Glasgow & West Scotland

'Wholly unreliable' Rangers owner Craig Whyte loses roofing court case

Craig Whyte
Image caption Craig Whyte said he had not agreed to pay the invoices

Rangers owner Craig Whyte has been told to pay a disputed bill of £86,127 to a roofing firm after a sheriff described his evidence as "wholly unreliable".

One Stop Roofing Supplies claimed Mr Whyte's company Tixway UK had breached an agreement to pay for goods bought by another company, ­Snowcast UK.

Mr Whyte, 40, disputed this and said he was a creditor of Snowcast.

In a written ruling, Sheriff Nigel Ross stated: "I reject the evidence of Mr Whyte as wholly unreliable."

The case centred on the business relationship between Mr Whyte, Chris Keating, who owned Snowcast UK before it folded, and One Stop Roofing Supplies, which is run by Robert Jenkins.

During evidence in December, Mr Whyte told the court he was introduced to Mr Jenkins in April 2008 through friend and businessman Mr Keating.

The court was told Mr Whyte helped Mr Keating's own business by lending money when it was required.

It was said that Mr Keating regularly bought supplies from the roofing firm.

Mr Whyte told the court the only orders made by him, and that he was invoiced for by One Stop Roofing, were for the repairs he was carrying out at Castle Grant in Grantown on Spey.

He said he did not agree for invoices for Mr Keating's business to be sent to him or paid by him.
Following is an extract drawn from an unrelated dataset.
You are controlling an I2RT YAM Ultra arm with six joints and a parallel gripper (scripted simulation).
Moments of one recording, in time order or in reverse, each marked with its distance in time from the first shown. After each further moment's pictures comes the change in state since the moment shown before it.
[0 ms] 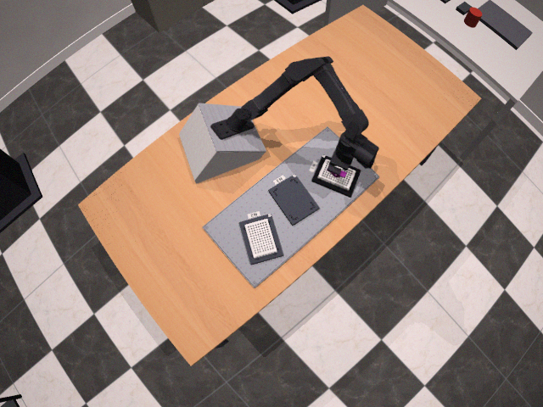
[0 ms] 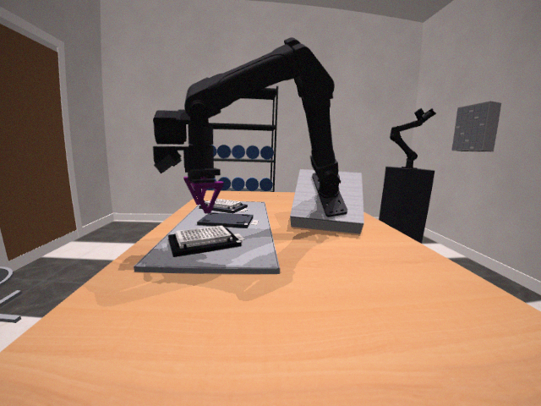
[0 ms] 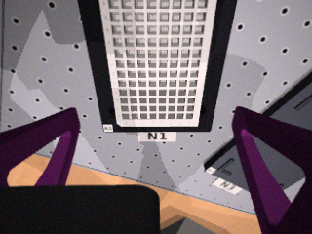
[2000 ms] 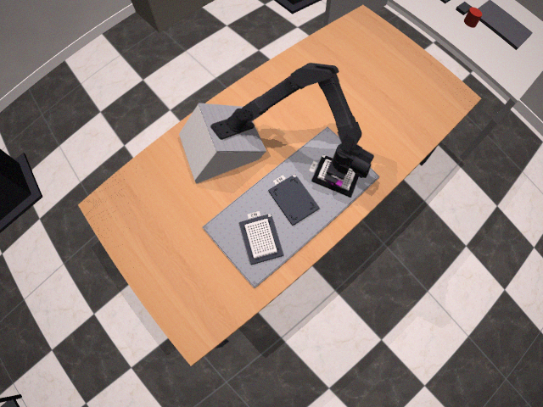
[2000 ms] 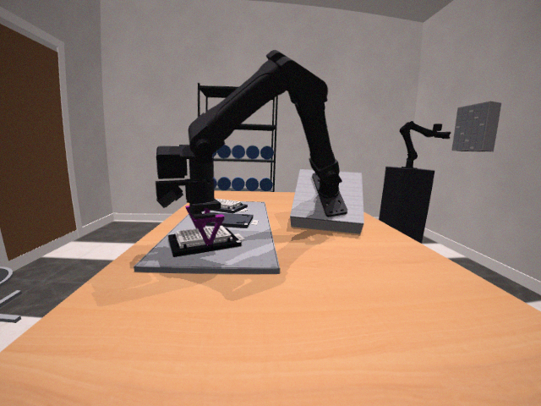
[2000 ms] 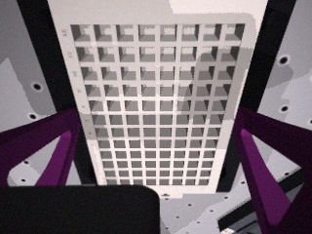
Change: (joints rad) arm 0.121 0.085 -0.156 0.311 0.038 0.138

The court also heard that Mr Whyte became the director of Tixway after serving a seven-year disqualification from being a company director.

Asked why he was banned, Mr Whyte said he could not remember as it was some time ago. He also said he did not want to say in open court and get it wrong.

In his ruling on the case, Sheriff Ross stated: "I accept the evidence led by the pursuer (One Stop Roofing) as credible and reliable, and supported by the available documentation.

"I reject the evidence of Mr Whyte as wholly unreliable.

"It is not possible to ascertain whether he is not telling the truth or is simply unable to recollect the true position, and has convinced himself that this arrangement is something that he would not have entered into.

"Either way, his evidence is contradicted by virtually every other piece of evidence."

'Legal liability'

Sheriff Ross found that Mr Whyte's firm Tixway had "offered its own credit rating to allow cover for the supply of large volumes of materials to Snowcast".

He said this was "subject to a high degree of control by the defender over Snowcast and an understanding between the defender (Tixway) and Snowcast that Snowcast would make payment for those materials".

Sheriff Ross concluded: "As a matter of legal liability, however, the defender remains the principal obligant.

"There is no dispute as to the sum outstanding, nor that it was properly incurred, and I accept the total brought out by the pursuer's figures."

A hearing will be fixed for a later date for both parties to discuss expenses arising from the case.